The pruning model uses the same techniques as a deep-q network. Each model creates an output, and we convert the output into a reward. I "stretch" the reward by raising to power 20, and the Q output matrix becomes a reward for each model in the stack. I then randomly sample these values during test time, train the Q network, and select the best model to output.

Step-by-step

After training each neural network, I train the ensemble network by performing the following:

  1. Output the prediction for each training step from each model in the ensemble.
  2. Calculate the absolute loss: absolute_value(actual[i]-prediction[i])
  3. Calculate the "reward": 1-absolute_value(loss). Since data is scaled between -1 and 1, this works.
  4. "Stretch" the values: (1-absolute_value(loss))^gamma.
    For me, gamma was 20. My methodology was to take the average validation data loss of each model and calculate gamma for (1-loss)^gamma=0.5. This way the network would retain an even output space across 0-1.
  5. Add this data into the training sample.
  6. For each new prediction randomly sample training data, similar to a Deep-Q network, and train.
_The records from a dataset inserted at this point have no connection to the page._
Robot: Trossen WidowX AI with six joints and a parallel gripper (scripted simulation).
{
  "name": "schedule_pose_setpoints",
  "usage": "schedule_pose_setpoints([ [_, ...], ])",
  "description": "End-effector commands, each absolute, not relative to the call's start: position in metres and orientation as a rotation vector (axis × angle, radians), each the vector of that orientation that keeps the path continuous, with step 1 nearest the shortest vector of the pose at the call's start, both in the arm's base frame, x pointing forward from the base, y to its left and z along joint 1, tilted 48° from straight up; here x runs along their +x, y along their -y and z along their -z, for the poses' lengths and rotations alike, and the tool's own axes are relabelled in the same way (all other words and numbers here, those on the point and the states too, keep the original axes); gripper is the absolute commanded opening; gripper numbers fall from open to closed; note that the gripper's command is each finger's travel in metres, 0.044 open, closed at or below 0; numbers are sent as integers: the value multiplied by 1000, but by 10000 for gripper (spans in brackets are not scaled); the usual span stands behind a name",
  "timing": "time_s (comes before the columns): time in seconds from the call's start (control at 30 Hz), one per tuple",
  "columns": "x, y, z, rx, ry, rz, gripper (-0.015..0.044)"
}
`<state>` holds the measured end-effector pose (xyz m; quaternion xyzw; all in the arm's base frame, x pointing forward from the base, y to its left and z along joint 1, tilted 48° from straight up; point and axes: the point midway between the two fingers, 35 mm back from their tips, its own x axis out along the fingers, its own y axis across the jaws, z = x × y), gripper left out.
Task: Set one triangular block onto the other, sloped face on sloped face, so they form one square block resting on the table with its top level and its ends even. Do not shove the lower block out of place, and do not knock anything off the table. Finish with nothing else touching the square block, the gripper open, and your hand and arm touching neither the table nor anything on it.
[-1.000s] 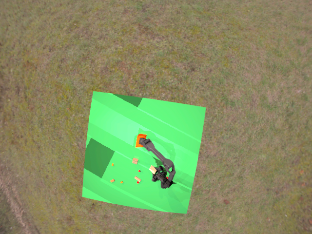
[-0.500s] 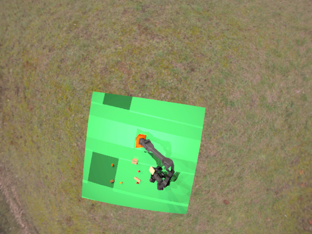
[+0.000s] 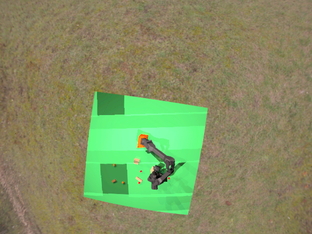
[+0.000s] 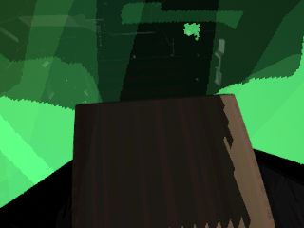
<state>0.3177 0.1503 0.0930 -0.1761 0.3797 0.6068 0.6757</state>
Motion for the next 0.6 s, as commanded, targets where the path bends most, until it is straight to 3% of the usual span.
schedule_pose_setpoints([
  [0.0, 313, -142, -88, -306, -747, -1380, 0],
  [0.57, 302, -119, -64, 15, -366, -1379, 0],
])
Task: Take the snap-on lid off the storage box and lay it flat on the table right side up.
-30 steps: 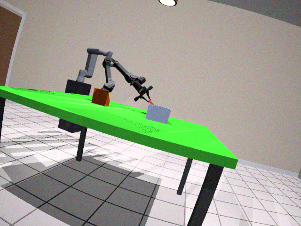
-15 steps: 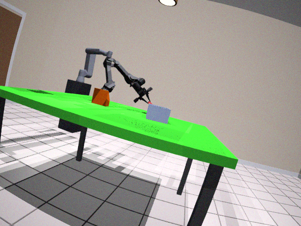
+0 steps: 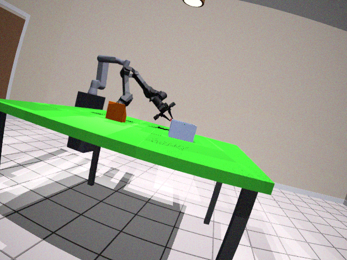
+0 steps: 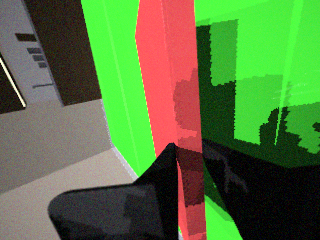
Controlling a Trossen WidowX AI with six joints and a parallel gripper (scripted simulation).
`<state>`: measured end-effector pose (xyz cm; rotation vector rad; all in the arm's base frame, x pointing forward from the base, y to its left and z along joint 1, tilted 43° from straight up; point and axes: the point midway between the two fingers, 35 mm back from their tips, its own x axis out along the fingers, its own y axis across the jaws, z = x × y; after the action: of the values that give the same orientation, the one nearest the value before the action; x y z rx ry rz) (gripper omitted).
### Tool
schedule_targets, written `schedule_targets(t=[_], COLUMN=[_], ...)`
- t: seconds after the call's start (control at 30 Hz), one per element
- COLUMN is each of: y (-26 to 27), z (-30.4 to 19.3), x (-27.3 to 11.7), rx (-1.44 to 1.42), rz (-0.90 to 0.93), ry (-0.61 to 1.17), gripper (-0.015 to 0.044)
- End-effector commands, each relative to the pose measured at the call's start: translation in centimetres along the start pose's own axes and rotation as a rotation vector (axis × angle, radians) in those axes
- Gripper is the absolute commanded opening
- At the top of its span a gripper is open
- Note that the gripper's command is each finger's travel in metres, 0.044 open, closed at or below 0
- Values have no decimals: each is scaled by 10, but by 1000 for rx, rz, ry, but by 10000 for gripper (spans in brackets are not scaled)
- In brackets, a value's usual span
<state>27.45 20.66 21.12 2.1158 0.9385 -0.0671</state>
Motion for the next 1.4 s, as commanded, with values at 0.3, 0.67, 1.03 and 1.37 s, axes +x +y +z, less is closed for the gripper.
schedule_targets(t=[0.3, 0.67, 1.03, 1.37], y=[-20, -9, -17, -30], z=[7, -1, 2, 2], x=[10, 8, 1, -14], rx=[7, 7, 7, 8], rz=[-34, -33, -34, -35], ry=[-15, -15, -15, -15], gripper=[0, 157, 406, 440])
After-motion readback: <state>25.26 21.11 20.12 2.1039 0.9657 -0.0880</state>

From here, make a prediction about the new data.
  7. Add new data to pool of training data to sample.

Example:

Ensemble consists of two models.
Model 1 prediction=0.97
Model 2 prediction=0.95
Actual value=0.99

Model 1 loss=abs(.97-.99)=0.02, Reward=1-0.02=0.98
Model 2 loss=abs(.95-.99)=.04, Reward=0.96
"Stretched Rewards": 0.98^20=0.667
0.96^20=0.442
Qy=[0.667,0.442]
The Q network will be able to perform much better with these two values than if it were trying to choose between 0.96 and 0.98

In [ ]:
def Ensemble_Network(nodes,loss,num_models):
    model = Sequential()
    model.add(GRU(nodes, input_shape=(150,19)))
    model.add(Dense(num_models))
    model.compile(loss=loss, optimizer='adam')
    return model


###Test Time Example
for i in range(1,63):
    idx = np.random.choice(np.arange(len(ensemble_Y)), 20, replace=False) #randomly sample 20 values from training data

    x_sample = ensemble_X[idx]
    y_sample = ensemble_Y[idx]

    ensembleModel.fit(x_sample, y_sample, epochs=5, batch_size=5, verbose=0)
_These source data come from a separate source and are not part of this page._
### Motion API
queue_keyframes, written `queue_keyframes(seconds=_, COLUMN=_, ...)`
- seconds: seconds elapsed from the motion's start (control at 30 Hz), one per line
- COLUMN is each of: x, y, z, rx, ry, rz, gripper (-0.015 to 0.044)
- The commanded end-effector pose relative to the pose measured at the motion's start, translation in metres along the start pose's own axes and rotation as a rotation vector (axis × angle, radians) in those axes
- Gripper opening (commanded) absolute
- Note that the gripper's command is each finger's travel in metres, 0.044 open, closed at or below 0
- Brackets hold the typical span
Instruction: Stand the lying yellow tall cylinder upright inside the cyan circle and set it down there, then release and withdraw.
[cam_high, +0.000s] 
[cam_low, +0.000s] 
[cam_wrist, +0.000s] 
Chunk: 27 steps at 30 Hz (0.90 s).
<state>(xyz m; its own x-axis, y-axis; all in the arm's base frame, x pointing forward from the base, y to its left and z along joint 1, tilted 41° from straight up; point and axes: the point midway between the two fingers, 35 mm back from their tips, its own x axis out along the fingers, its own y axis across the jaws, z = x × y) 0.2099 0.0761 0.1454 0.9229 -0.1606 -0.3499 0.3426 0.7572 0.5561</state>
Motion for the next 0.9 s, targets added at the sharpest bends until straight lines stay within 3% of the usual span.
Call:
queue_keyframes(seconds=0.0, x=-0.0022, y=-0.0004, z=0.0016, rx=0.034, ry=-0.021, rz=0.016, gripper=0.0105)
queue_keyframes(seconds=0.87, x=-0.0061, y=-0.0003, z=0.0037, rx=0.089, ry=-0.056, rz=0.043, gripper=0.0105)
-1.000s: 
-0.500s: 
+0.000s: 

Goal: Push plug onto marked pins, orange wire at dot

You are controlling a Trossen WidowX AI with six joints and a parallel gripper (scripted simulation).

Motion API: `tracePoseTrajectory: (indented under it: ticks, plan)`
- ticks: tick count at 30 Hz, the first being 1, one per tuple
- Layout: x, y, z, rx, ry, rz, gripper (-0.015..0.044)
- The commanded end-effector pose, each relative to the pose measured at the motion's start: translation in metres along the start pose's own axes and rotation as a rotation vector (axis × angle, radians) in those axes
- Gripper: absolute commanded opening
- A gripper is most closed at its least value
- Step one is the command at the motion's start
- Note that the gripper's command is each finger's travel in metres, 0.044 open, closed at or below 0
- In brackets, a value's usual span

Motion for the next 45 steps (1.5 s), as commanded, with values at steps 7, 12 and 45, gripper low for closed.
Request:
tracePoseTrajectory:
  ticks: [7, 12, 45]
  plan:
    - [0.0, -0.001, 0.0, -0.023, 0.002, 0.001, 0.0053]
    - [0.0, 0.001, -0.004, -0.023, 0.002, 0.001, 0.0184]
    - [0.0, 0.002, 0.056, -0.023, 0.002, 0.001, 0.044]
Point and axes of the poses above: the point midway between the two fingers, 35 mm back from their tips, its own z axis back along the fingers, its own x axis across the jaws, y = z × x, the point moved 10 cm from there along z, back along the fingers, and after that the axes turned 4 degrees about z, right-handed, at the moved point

    ensemble_prediction=ensembleModel.predict(testData)
    print(ensemble_prediction)
    best=np.argmax(ensemble_prediction) #choose model with highest reward

    ensemble_X=np.concatenate((ensemble_X, testData)) #add to training data once complete. 

Performance

Ensemble Model: 10.519 MAE
Persistance Model: 11.62533 MAE

Orange is the ensemble, blue are actual values.

my_model

Improvements

Currently the code only guesses the best performing model out of all the models and uses that prediction for its final prediction. This was easiest to implement, so I stuck with it. Instead, you could one of the following:

  1. Pick the top n models from the ensemble networks predictions, take their outputs, and average them.
  2. Pick models above some threshold i and take their average.